Top Public School Brighton College Elects UK's First Openly Gay Head Boy
A leading British public school has elected an openly gay 17-year-old as head boy in what is thought to be the first such appointment in Britain.
Staff and pupils at Brighton College, where fees start at £27,000 a year, voted overwhelmingly for banker's son Will Emery, who came out as gay to his friends and family three years ago.
Emery, whose election was greeted with a "huge round of applause", used his position to berate schools that uphold an historic ban on the "promotion" of homosexuality that has since been outlawed.

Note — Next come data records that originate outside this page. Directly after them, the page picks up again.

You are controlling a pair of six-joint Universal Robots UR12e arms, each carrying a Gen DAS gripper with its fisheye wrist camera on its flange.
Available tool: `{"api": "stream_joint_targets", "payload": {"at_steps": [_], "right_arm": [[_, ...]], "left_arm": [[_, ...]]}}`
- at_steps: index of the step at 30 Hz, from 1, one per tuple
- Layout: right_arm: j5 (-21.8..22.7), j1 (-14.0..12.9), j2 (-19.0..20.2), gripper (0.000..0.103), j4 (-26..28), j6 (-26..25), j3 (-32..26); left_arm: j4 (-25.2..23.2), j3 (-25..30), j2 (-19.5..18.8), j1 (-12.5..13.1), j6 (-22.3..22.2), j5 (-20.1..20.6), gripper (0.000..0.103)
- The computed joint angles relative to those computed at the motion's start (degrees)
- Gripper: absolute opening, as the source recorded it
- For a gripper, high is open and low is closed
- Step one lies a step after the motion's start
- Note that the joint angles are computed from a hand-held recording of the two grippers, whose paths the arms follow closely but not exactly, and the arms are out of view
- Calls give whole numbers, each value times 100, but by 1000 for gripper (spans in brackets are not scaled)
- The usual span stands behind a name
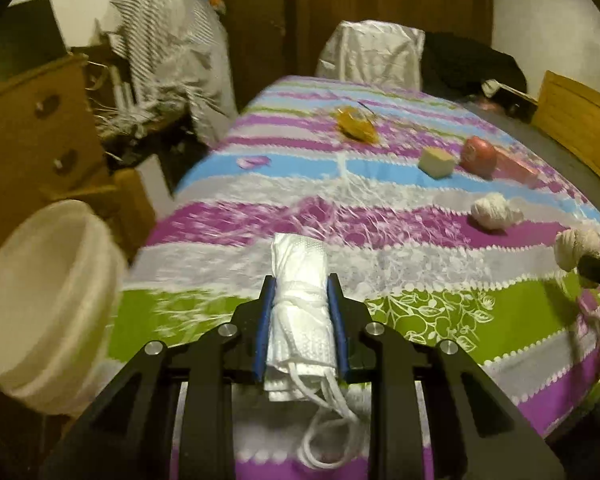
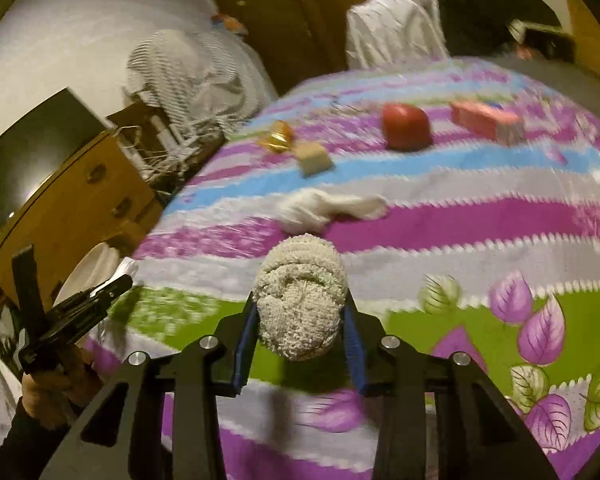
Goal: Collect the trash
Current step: 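Carry the mask and yarn ball in both grippers over the white bucket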
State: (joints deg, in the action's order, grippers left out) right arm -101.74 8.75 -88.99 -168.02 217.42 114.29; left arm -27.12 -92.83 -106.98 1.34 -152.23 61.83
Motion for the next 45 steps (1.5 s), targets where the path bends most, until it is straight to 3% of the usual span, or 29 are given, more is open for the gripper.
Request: {"api": "stream_joint_targets", "payload": {"at_steps": [8, 16, 21, 33, 45], "right_arm": [[311, 240, 418, 40, -76, -448, -750], [772, 510, 1192, 40, 267, -1272, -2067], [986, 744, 1816, 40, 759, -1848, -3151], [1409, 985, 3005, 40, 2137, -2301, -5275], [1582, 1058, 3643, 40, 3015, -2499, -6307]], "left_arm": [[488, 167, 117, 201, -625, 372, 24], [854, 545, -46, 457, -943, 875, 24], [978, 811, -212, 600, -1071, 1262, 24], [1000, 1312, -556, 781, -1046, 1940, 24], [703, 1546, -739, 856, -989, 1990, 24]]}}
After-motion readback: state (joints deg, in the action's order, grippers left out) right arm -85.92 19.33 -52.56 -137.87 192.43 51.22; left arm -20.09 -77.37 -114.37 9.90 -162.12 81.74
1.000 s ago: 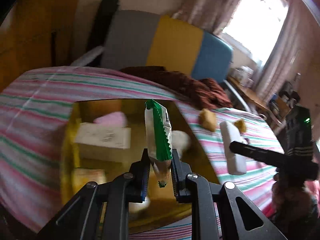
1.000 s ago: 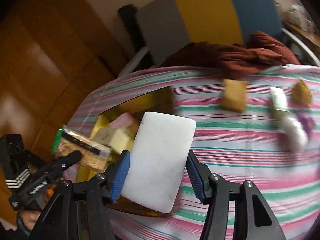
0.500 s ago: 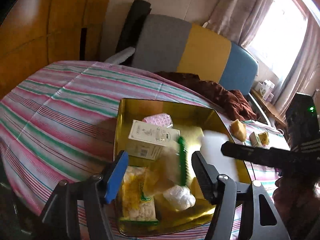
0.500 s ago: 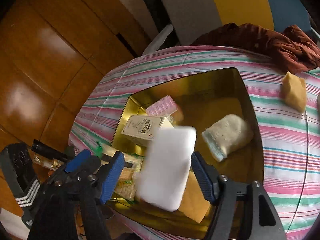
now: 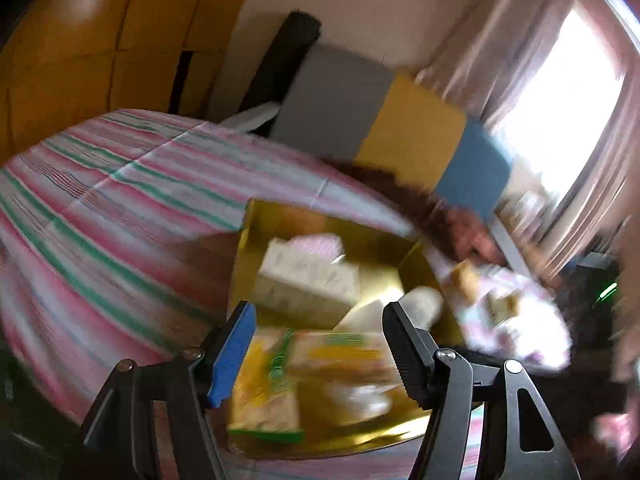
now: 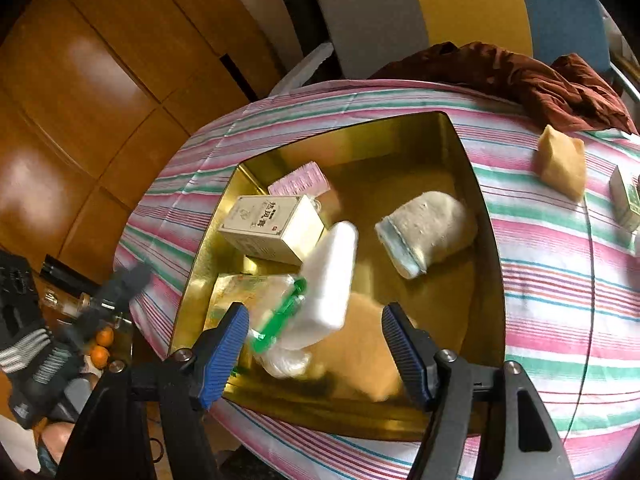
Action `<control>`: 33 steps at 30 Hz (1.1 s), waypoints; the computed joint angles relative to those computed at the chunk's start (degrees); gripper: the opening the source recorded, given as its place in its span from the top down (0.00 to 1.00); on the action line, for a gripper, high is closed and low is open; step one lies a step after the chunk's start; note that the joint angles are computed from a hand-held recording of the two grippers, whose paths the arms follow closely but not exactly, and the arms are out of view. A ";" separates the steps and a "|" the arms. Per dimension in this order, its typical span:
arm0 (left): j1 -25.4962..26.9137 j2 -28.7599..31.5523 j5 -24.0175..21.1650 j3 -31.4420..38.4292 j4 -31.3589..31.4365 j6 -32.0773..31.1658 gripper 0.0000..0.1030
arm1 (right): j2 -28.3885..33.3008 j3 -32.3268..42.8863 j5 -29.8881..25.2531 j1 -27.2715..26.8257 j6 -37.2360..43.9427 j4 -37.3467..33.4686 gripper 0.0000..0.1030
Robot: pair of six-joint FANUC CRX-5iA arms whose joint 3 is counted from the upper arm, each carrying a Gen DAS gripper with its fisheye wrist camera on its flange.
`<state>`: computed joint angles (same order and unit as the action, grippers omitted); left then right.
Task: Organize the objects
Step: 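Carry the block and biscuit pack into the tray and open both tools, then withdraw both tools from the tray toward the remaining items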
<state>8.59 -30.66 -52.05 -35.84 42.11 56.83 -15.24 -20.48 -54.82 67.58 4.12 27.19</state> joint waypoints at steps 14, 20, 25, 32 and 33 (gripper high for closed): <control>-3.15 -0.86 2.70 2.63 -10.30 8.07 0.19 | -1.45 -1.75 -5.24 3.00 -4.31 3.95 0.32; -4.75 -3.01 4.29 3.51 -14.72 9.62 0.15 | 0.04 -0.96 -10.08 5.49 -4.89 8.01 0.32; -6.65 -4.34 5.22 4.13 -17.73 10.18 0.15 | 0.87 -0.57 -12.98 7.10 -4.97 10.74 0.32; -9.63 -5.44 5.88 4.56 -19.47 9.81 0.11 | 0.26 -1.03 -15.65 8.72 -5.98 12.88 0.32; -10.13 -5.44 5.92 4.66 -19.77 9.85 0.11 | 0.11 -1.15 -16.03 8.89 -6.17 13.04 0.32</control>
<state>-1.54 -36.10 -46.13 -31.18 22.34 66.69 -15.13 -21.63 -70.85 76.47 -2.05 40.23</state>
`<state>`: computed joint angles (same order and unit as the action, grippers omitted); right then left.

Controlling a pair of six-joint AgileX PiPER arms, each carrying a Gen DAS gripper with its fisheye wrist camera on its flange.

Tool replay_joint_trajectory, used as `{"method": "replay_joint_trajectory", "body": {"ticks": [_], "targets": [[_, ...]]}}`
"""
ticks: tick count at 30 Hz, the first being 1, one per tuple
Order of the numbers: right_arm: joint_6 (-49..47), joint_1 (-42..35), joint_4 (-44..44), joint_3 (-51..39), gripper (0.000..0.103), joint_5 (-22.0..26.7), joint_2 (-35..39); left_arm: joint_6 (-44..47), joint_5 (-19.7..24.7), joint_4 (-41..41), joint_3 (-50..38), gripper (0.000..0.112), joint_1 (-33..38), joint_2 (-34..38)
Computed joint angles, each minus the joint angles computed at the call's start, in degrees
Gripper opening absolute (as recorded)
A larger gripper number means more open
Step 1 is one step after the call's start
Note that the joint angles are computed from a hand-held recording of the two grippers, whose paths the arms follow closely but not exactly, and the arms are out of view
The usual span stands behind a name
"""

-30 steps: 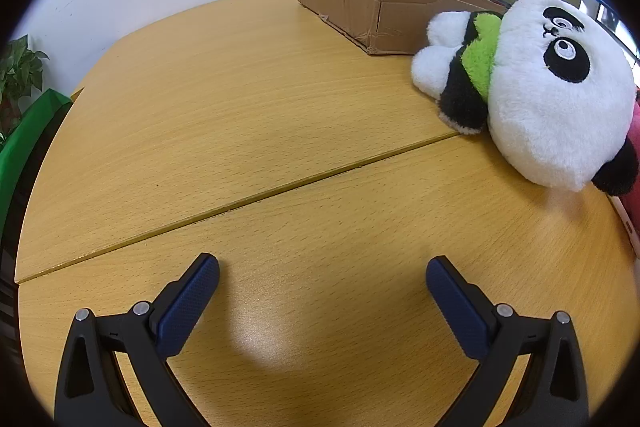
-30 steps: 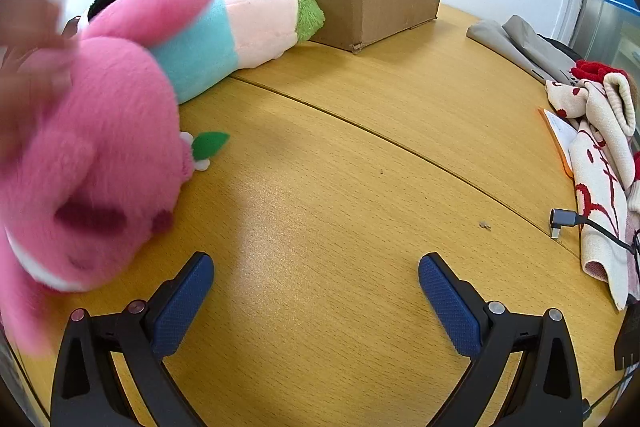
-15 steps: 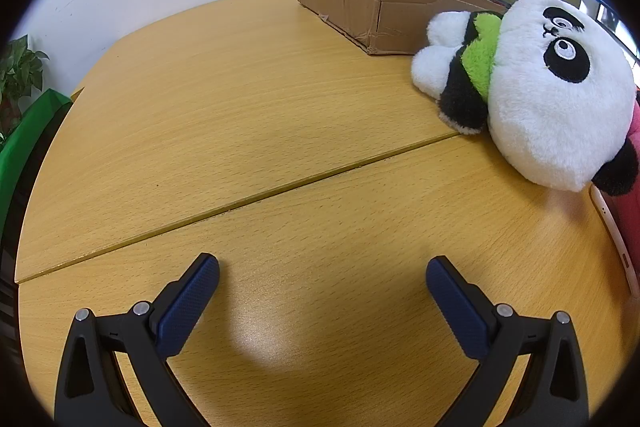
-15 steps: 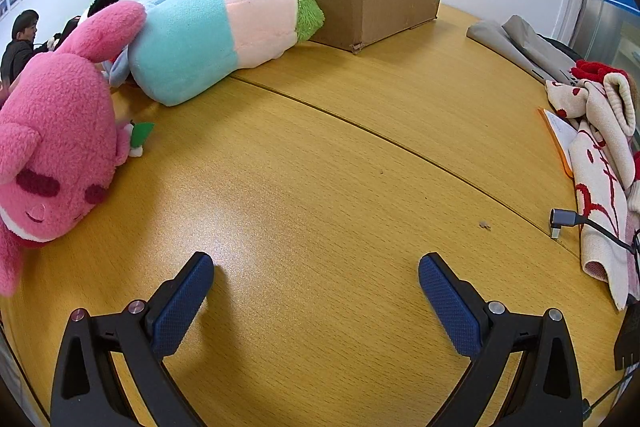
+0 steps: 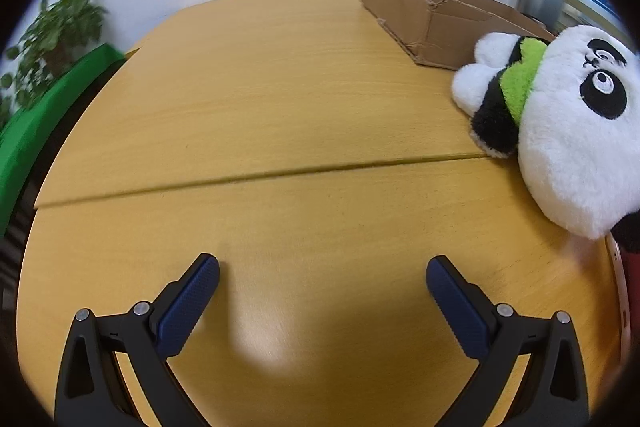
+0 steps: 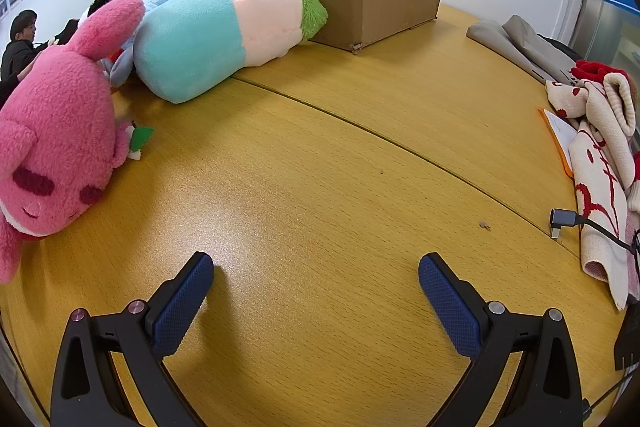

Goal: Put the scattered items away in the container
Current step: 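Move both grippers toward the pile of plush toys beside the box, then grasp the pink plush bear with the left gripper while the right gripper grasps it too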

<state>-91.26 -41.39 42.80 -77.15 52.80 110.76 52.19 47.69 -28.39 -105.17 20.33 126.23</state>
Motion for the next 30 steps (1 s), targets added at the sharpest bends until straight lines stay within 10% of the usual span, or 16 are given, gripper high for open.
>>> {"method": "replay_joint_trajectory", "body": {"ticks": [12, 20, 30], "targets": [[1.29, 0.77, -0.03, 0.11, 0.103, -1.08, -0.06, 2.74, -7.69, -2.74, 20.38, 0.103, -1.84, -12.75], [16.91, 5.67, 0.01, 13.71, 0.103, -17.63, -8.98, -1.1, -11.8, -1.83, 26.45, 0.103, -2.59, -16.48], [27.41, 8.31, -2.95, 20.69, 0.103, -24.49, -14.42, -2.96, -13.97, -7.61, 35.11, 0.102, 1.15, -26.73]]}}
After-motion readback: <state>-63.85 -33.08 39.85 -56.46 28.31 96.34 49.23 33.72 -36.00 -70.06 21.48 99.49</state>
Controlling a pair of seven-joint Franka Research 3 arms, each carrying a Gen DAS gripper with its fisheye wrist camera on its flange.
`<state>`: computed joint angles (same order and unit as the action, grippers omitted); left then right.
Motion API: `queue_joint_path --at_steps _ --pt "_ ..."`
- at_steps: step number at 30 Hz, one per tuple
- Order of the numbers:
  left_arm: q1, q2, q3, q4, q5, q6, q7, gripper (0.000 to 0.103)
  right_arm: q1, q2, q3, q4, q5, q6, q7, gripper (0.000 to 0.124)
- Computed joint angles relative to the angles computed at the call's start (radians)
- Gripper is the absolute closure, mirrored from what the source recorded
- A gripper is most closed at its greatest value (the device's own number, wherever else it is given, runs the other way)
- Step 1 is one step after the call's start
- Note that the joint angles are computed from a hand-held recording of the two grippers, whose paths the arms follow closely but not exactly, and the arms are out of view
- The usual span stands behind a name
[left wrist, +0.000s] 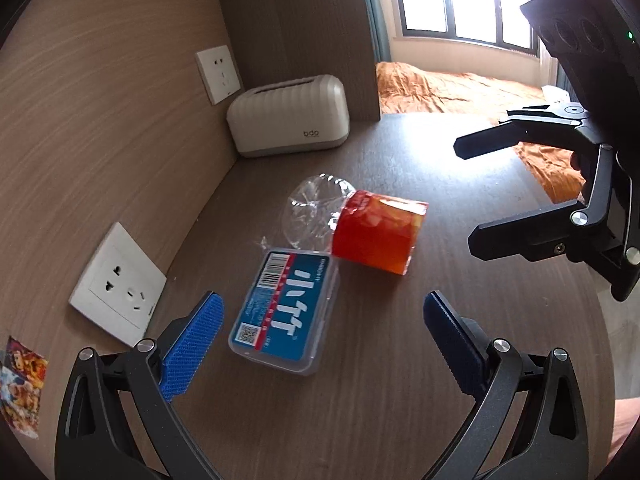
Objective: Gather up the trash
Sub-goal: 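Move both grippers back to the desk toward the toothbrush box and bottle, then grasp the blue toothbrush box with left gripper while right grasps orange-labelled bottle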
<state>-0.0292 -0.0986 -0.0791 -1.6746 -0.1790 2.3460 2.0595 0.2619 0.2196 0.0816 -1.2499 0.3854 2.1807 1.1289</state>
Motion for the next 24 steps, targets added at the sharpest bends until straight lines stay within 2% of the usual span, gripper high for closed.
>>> queue_joint_path --at_steps 4,10,12,14,15,16,17,24 --pt "0.019 0.063 0.017 0.061 -0.085 -0.057 0.067 0.005 0.023 0.09 -0.01 0.092 -0.066 -0.02 0.064 0.025" --pt "0.059 0.151 -0.009 0.151 -0.127 -0.14 0.121 0.007 0.027 0.22 -0.009 0.259 -0.1 -0.111 0.128 0.025" --pt "0.068 0.178 -0.018 0.19 -0.128 -0.182 0.13 0.022 0.025 0.254 -0.008 0.308 -0.102 -0.141 0.141 0.025" --pt "0.078 0.205 -0.026 0.228 -0.122 -0.218 0.125 0.027 0.025 0.29 -0.006 0.363 -0.106 -0.177 0.155 0.025" --pt "0.084 0.216 -0.029 0.243 -0.134 -0.229 0.124 0.037 0.023 0.289 -0.004 0.359 -0.101 -0.171 0.153 0.029" --pt "0.091 0.226 -0.032 0.257 -0.146 -0.237 0.12 0.042 0.016 0.289 0.003 0.358 -0.087 -0.173 0.144 0.042" --pt "0.094 0.23 -0.035 0.261 -0.142 -0.235 0.112 0.044 0.015 0.287 0.005 0.354 -0.082 -0.171 0.142 0.051" --pt "0.09 0.164 -0.04 0.176 -0.101 -0.18 0.055 0.045 -0.001 0.225 0.011 0.272 -0.042 -0.148 0.119 0.053"
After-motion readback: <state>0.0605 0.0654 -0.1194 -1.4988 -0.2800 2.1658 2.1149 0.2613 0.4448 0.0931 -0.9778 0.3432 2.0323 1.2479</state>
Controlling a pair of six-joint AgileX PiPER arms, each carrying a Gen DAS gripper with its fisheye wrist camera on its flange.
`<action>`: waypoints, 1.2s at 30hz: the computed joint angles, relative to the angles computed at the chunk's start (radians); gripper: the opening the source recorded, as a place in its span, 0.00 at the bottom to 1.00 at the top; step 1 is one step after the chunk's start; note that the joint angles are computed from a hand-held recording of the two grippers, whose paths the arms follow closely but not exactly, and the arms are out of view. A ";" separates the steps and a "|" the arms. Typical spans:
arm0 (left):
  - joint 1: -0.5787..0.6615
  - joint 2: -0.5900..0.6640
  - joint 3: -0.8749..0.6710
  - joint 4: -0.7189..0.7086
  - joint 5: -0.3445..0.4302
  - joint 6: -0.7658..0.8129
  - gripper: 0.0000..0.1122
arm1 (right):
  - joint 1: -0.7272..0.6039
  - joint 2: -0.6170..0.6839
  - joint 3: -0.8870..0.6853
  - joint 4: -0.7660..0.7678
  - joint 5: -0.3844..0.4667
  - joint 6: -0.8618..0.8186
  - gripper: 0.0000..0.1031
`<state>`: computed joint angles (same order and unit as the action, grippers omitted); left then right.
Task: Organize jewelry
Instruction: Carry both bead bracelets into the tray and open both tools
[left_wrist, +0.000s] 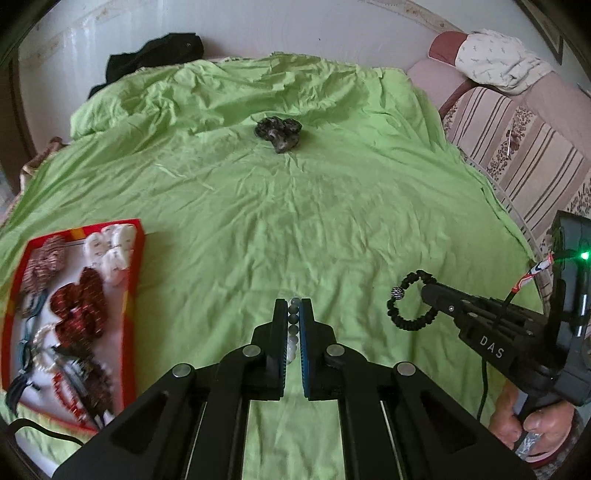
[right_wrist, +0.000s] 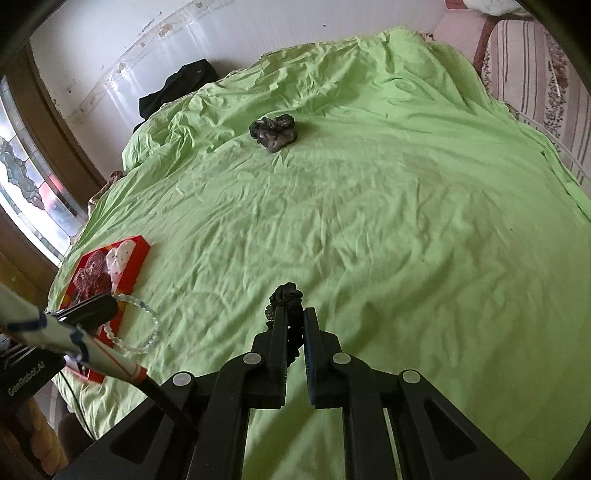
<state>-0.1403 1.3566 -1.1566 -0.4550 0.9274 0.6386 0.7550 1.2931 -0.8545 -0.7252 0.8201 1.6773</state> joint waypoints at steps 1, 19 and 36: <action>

Emery, who received four A grades at AS level and hopes to win a place at Cambridge, said: "I don't think my sexuality had any impact on my being chosen, but in other periods, when people had to hide their sexuality, it could have been a different story."
His headmaster at Brighton College, Richard Cairns, acknowledged that Emery's appointment could raise eyebrows among older generations.
"When I announced that Will would be the next head of school, there was a huge round of applause," said Cairns.
"He was a very popular choice. The rugby players voted for him along with many others. But I bet if I wrote to the old boys and said our head boy was openly gay, some of them would think it was very strange indeed."
Gay rights campaigners accuse more than 40 schools of continuing to implement sex education policies that prevent the promotion of homosexuality, as introduced by Margaret Thatcher in 1988, in the notorious Section 28 clause of the Local Government Act.
Section 28 was repealed by the Labour government of Tony Blair in 2003.
Emery added: "The issue is with the people running the schools. It's a big thing for that generation who would have been brought up under Margaret Thatcher, when Section 28 was implemented.
"They grew up in a society where homosexuality wasn't spoken about. Their views need to be changed."
Cairns agreed, saying it was "outrageous" that schools were dragging their feet and flouting the law.
Brighton College was founded in 1845, and is credited with espousing a liberal aducational tradition, banning corporal punishment, making games voluntary and introducing universal suffrage in its election of school captains.
Its pupils' GCSE results last week made Brighton the country's most successful mixed-sex school at that level, with 95% of grades at A* or A.